Background: At proton radiotherapy, the extracted beam from accelerator is not initially suitable for tumor treatment and a modification is needed for beam shape and energy due to tumor dimension and site. One clinical strategy is the use of double scattering systems known as passive dose delivery technique to generate proper flattening, transversely.
Objective: This work aims to design and simulate a new version of double scattering system and compare its performance with another available scatterer system, quantitatively.

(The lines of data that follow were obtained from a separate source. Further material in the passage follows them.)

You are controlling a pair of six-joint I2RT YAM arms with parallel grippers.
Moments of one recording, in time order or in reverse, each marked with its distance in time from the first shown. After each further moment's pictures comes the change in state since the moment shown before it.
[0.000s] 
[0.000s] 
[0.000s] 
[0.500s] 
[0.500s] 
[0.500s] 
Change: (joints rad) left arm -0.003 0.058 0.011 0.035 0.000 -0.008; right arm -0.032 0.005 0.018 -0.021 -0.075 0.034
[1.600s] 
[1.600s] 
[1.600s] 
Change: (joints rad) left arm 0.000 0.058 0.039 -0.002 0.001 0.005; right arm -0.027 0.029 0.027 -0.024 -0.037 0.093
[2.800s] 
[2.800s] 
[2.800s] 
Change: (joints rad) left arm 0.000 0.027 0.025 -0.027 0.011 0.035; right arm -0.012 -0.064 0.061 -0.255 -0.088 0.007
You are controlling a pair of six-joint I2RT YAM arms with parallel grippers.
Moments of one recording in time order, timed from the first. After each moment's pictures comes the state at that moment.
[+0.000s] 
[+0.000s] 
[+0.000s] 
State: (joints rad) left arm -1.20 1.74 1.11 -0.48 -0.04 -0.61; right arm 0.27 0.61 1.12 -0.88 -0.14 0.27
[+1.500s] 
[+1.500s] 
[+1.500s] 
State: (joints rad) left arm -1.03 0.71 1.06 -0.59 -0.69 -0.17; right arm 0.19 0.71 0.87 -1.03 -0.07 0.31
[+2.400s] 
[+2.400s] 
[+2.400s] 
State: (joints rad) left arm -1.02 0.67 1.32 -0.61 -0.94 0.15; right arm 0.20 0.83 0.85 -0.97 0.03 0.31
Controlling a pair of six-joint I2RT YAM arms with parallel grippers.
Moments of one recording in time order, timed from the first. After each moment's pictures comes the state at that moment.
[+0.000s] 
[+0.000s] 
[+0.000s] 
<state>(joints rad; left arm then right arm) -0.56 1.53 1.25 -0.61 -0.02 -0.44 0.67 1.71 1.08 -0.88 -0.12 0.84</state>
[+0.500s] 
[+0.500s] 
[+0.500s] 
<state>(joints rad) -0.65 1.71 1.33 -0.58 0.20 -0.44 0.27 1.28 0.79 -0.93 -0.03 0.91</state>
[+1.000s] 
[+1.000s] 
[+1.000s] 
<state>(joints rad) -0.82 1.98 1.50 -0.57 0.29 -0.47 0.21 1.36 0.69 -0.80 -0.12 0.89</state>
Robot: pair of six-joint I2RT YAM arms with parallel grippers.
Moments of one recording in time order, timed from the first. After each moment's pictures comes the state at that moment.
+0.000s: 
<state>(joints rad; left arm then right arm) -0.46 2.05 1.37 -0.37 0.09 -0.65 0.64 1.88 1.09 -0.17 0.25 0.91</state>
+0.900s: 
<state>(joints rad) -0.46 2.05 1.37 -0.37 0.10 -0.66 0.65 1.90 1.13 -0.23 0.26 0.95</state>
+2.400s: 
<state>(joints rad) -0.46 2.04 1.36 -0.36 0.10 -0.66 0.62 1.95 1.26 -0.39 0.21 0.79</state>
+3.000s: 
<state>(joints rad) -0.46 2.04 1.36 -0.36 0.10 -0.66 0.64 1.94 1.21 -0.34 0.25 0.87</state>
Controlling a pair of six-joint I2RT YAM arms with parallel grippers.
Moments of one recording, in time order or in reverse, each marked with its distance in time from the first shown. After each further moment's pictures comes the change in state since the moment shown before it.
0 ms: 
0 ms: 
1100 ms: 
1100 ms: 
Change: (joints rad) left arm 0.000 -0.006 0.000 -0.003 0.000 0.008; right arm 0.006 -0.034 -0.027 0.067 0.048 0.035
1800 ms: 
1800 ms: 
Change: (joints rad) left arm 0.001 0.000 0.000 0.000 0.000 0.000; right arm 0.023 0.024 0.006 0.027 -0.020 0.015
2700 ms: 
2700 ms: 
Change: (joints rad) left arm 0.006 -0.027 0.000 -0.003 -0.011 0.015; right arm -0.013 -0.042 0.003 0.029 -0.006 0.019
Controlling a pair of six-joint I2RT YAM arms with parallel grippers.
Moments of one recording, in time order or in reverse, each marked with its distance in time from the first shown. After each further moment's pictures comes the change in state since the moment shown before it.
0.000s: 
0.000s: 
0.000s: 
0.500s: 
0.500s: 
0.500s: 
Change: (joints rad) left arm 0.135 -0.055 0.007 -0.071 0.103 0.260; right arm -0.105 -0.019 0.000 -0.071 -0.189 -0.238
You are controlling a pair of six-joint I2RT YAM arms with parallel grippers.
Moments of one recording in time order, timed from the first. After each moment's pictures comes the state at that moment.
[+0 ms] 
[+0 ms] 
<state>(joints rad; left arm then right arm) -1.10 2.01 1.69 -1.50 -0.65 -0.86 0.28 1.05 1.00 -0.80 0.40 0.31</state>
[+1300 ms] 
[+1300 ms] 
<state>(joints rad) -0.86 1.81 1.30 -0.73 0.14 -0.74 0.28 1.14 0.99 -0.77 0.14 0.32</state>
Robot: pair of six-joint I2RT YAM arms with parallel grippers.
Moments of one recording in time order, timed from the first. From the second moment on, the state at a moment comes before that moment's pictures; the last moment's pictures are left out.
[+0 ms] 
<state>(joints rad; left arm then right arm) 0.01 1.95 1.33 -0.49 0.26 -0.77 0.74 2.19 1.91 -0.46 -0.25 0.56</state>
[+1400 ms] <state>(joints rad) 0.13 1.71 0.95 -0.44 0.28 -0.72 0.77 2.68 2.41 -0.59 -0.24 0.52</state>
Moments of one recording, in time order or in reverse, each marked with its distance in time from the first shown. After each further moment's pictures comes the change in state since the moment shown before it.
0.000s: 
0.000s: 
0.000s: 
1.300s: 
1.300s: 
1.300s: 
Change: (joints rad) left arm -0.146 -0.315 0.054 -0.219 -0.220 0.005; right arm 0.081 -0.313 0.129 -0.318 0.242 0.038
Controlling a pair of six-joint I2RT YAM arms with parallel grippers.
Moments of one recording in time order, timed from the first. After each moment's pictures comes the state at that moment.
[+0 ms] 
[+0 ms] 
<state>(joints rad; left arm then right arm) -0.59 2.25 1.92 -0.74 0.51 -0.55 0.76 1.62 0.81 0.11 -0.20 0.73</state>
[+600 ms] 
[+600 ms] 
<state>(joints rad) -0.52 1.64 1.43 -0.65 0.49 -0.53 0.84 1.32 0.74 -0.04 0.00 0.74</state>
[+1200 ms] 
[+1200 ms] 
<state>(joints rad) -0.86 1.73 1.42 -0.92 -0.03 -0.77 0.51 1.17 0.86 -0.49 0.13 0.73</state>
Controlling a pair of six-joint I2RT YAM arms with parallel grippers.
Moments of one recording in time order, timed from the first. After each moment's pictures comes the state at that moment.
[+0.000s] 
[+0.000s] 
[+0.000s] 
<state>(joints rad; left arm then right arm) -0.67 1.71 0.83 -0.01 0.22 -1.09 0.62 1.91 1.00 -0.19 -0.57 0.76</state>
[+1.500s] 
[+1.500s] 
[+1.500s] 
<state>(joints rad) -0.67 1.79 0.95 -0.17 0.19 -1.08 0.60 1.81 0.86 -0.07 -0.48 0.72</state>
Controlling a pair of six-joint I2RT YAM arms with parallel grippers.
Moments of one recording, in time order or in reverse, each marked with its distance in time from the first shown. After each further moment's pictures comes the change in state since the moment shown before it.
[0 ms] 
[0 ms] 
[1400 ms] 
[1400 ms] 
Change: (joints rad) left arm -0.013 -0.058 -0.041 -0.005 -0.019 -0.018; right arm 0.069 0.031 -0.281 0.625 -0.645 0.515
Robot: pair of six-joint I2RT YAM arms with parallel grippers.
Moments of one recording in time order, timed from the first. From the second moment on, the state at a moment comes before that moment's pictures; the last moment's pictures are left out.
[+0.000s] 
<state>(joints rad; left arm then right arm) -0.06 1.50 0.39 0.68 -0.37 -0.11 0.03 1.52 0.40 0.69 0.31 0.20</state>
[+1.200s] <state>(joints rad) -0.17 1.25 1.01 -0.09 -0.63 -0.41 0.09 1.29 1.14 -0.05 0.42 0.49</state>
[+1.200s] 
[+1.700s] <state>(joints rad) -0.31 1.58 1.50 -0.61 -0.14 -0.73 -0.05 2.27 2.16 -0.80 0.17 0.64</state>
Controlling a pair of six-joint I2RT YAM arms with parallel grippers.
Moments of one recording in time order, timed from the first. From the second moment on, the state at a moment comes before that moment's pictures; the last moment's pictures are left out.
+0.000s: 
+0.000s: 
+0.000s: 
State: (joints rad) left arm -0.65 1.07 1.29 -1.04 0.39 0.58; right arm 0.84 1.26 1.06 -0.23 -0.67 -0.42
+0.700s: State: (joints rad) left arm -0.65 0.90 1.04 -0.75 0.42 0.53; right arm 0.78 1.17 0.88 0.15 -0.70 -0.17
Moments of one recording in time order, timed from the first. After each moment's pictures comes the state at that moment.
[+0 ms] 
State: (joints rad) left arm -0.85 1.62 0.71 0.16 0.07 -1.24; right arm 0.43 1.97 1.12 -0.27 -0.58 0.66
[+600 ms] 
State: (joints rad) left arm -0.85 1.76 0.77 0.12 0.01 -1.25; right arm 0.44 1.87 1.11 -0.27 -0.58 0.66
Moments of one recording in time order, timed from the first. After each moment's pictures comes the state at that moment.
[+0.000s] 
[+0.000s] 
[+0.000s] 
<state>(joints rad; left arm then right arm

Material and Methods: In this analytical study, Monte Carlo FLUKA code is utilized to simulate the performance of proposed system in generating lateral flat beam. The simulation process is very close to real experimental condition, performed at proton beam irradiation room at Tohoku University in Japan. Moreover, the presence of secondary neutrons, produced due to protons collision with proposed scattering system, is considered as main issue.
Results: Final results represent that the proposed scattering system is robust to generate 40 mm flat region with an acceptable uniformity degree. Energy loss caused by current dual scatterer is more than simple ring technique, while the secondary neutrons produced by proposed system are larger than other system.
Conclusion: This study simulates the performance of a new dual ring double scattering system. Final results show that there is a close correlation between proposed system and current scattering system. The only concern is about the presence of secondary neutrons mainly at high energy proton particles.